**EXERCISE DIRECTIONS**
Give the data again exactly as written, skipping any pictures.

**EXERCISE DATA**
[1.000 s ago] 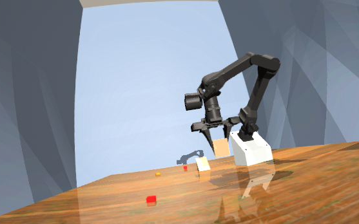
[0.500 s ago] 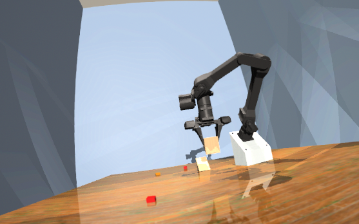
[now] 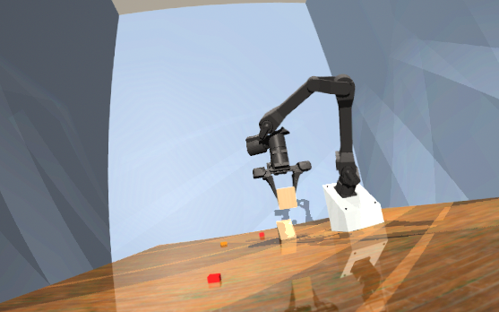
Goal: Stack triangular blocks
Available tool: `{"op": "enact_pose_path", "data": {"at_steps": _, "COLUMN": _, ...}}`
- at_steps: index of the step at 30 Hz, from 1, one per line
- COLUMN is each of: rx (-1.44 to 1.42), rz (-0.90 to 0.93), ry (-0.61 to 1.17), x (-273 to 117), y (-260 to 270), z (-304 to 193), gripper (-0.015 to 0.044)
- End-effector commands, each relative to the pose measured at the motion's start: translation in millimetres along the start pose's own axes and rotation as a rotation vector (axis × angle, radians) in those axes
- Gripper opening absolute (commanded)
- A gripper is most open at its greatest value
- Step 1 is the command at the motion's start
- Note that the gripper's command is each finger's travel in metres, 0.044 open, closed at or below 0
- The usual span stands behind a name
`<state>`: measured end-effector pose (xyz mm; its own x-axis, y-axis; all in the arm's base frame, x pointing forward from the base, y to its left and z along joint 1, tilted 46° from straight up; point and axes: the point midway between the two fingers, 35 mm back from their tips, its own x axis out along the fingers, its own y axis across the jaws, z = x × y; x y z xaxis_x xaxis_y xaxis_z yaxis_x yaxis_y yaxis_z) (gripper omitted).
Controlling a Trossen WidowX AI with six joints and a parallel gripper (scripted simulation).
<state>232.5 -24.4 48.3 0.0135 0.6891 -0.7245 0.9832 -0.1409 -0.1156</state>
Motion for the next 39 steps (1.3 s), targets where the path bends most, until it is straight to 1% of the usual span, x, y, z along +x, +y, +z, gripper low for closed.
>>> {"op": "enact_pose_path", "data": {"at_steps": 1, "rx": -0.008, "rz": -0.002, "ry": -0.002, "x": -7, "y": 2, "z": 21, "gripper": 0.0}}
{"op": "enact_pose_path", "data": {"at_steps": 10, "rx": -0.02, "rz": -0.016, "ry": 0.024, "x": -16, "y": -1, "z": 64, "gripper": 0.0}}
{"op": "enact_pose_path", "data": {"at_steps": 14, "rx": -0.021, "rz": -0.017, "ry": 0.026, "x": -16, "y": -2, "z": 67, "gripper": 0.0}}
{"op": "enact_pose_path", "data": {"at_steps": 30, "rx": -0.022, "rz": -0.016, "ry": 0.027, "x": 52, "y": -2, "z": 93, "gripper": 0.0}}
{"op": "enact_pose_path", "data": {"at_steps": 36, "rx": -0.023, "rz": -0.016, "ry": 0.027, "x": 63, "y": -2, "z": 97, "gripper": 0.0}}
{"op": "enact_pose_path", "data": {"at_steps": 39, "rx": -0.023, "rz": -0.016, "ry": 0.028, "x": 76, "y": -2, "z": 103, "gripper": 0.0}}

**RESULT OF THIS TASK**
[1.000 s ago] 
[0.500 s ago] 
[now] 
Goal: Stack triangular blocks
Available tool: `{"op": "enact_pose_path", "data": {"at_steps": _, "COLUMN": _, ...}}`
- at_steps: index of the step at 30 Hz, from 1, one per line
- COLUMN is each of: rx (-1.44 to 1.42), rz (-0.90 to 0.93), ry (-0.61 to 1.17), x (-273 to 117), y (-260 to 270), z (-304 to 193), gripper (-0.015 to 0.044)
- End-effector commands, each relative to the pose measured at the motion's start: translation in millimetres along the start pose's own axes and rotation as a rotation vector (axis × angle, radians) in those axes
- Gripper opening absolute (commanded)
- A gripper is most open at its greatest value
- Step 1 is the command at the motion's start
- Note that the gripper's command is each finger's travel in metres, 0.044 open, closed at or below 0
- The usual span stands behind a name
`<state>`: measured end-effector pose (xyz mm; its own x-axis, y-axis; all in the arm's base frame, x pointing forward from the base, y to its left and z along joint 1, tilted 46° from straight up; point and axes: the point midway between the two fingers, 35 mm back from their tips, its own x axis out along the fingers, its own y axis across the jaws, z = x × y; x y z xaxis_x xaxis_y xaxis_z yaxis_x yaxis_y yaxis_z) (gripper omitted).
Controlling a Trossen WidowX AI with six joints and a parallel gripper (scripted simulation).
<state>232.5 -24.4 48.3 0.0135 0.6891 -0.7245 0.9832 -0.1409 -0.1156</state>
Motion for the next 39 steps (1.3 s), targets where the path bends most, until it is straight to 1% of the usual span, x, y, z along +x, +y, +z, gripper low for closed.
>>> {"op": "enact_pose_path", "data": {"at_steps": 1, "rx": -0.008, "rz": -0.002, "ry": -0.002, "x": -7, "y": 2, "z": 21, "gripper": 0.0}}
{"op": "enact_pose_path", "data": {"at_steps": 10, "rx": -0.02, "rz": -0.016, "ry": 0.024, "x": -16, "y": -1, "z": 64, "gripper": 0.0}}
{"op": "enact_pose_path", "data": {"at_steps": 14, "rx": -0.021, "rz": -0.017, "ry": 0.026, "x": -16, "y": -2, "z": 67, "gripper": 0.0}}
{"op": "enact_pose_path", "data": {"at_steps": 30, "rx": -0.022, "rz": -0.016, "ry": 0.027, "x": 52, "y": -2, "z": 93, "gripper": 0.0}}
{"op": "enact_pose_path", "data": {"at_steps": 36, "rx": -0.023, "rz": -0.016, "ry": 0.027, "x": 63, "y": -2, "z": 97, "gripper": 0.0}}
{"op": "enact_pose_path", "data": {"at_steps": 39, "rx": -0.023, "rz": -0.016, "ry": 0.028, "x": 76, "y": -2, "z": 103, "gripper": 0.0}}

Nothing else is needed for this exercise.